18 August 2006

Historical pedantry

I have a bone to pick with Dr. Jorge Cham. In a recent Piled Higher and Deeper comic [link], the character Prof. Smith is described as “recipient of the Alexander von Humboldt Prize of the Federal Republic of the Netherlands”, among other things. This is total and utter nonsense. Of course I understand that the Ph.D. comic is a work of fiction, but it does at least suggest a real-life and contemporary setting – witness references to Stanford University and current events in the real world.

So just to educate the general populace that will not read this anyway...

Alexander von Humboldt (* Berlin 1769 – † Berlin 1859) was an explorer from [drum roll] Berlin, which was in Prussia. In other words, in Germany. In other words, not in the Netherlands. He did probably set foot on Dutch soil at some point during his travels, but the main foci of his work were Germany, Switzerland, Italy, and Latin America. He did not write anything major about the Netherlands which makes a Dutch prize being named after him extremely unlikely in the first place.

More ridiculously... the Federal Republic of the Netherlands? My passport clearly says “Kingdom of the Netherlands” in twelve languages. Not Republic. Not Federal. We were a republic once, or rather, twice, in our history. From 1581 to 1795 we were the Republic of the (Seven) United Netherlands/Provinces, and then from 1795 to 1806 we were the Batavian Republic. (Those were the days.) Sure enough the United Provinces (not the Batavian Republic) were a federal republic but we were never called such.

Alexander von Humboldt’s first publication dates from 1790, so five years before the Netherlands ceased to be a federal republic. His major claim to fame, however, the five-year expotition to Latin America (1799 to 1804) came when the Netherlands were no longer federal and well on their way to becoming a Kingdom with a rabbit king.

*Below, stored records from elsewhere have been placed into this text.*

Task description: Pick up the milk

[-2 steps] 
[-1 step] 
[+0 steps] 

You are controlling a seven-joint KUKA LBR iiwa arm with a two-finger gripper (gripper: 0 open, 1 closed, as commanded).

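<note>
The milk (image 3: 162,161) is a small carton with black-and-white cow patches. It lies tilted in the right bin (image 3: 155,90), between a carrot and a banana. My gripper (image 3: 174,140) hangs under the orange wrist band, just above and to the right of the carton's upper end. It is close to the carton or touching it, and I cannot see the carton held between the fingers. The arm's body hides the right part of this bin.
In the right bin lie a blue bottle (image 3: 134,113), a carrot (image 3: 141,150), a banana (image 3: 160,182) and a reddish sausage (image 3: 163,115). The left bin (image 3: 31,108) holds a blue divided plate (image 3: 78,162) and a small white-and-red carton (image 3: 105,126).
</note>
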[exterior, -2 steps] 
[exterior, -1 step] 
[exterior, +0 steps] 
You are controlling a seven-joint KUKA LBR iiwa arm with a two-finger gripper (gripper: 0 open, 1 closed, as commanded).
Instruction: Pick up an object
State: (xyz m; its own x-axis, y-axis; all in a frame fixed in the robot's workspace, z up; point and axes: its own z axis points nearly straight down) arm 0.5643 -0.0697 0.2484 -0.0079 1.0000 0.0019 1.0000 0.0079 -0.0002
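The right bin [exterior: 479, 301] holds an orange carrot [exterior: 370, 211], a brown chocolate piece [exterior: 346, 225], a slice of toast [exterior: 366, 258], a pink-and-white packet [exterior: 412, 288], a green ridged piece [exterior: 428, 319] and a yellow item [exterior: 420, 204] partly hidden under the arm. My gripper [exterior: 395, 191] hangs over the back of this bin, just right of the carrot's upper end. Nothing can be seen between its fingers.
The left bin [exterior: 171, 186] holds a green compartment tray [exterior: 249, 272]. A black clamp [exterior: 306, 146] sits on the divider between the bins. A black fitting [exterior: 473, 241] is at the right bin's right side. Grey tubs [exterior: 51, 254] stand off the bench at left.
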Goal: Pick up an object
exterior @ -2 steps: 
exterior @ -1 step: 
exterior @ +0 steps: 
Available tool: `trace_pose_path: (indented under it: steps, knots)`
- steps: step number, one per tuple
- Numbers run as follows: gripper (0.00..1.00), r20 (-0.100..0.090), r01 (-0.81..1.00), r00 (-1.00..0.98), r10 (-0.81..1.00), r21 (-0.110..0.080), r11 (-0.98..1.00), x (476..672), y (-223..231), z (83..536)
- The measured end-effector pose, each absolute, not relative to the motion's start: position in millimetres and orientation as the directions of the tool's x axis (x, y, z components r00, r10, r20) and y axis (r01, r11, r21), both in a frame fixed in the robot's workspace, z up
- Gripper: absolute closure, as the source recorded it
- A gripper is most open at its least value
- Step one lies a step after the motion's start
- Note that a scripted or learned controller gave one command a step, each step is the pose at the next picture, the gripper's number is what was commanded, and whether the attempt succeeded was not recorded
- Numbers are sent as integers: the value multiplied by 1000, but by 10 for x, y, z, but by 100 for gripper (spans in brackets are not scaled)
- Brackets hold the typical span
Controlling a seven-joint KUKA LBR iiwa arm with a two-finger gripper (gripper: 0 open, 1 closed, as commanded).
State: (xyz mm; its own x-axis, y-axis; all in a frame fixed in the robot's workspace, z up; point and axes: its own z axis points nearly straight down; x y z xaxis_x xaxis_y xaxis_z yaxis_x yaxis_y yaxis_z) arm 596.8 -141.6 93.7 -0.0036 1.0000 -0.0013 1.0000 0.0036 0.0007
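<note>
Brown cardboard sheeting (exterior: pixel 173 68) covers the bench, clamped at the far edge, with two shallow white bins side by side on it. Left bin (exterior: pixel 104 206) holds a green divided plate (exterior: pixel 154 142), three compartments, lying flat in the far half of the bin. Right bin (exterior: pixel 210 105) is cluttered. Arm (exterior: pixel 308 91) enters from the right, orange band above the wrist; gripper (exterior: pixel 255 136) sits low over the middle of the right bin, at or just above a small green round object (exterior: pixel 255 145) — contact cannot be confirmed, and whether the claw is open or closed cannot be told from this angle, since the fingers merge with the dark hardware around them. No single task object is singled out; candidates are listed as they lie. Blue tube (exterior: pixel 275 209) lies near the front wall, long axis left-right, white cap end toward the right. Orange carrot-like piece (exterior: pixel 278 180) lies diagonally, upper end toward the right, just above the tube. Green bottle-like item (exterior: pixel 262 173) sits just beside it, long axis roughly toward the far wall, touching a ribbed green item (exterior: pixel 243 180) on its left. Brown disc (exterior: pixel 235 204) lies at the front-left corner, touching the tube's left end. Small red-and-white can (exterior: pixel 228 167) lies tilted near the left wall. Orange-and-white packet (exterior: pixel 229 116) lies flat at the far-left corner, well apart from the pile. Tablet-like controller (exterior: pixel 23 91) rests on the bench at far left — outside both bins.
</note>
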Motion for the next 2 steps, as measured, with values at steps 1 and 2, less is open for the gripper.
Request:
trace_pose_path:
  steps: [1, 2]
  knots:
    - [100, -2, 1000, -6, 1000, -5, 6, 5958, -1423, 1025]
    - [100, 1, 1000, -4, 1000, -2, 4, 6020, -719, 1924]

In conclusion, a badly-named Alexander von Humboldt Prize of the Federal Republic of the Netherlands is not entirely beyond the realms of possibility, but the probability of a certain comic strip (anti-)hero graduating is doubtlessly infinitely greater.

Rant over.

(Only one more month before I can tell first-years that Wikipedia is evil!)

1 comment:

Anonymous said...

I feel so...enlightened. Why is wikipedia evil?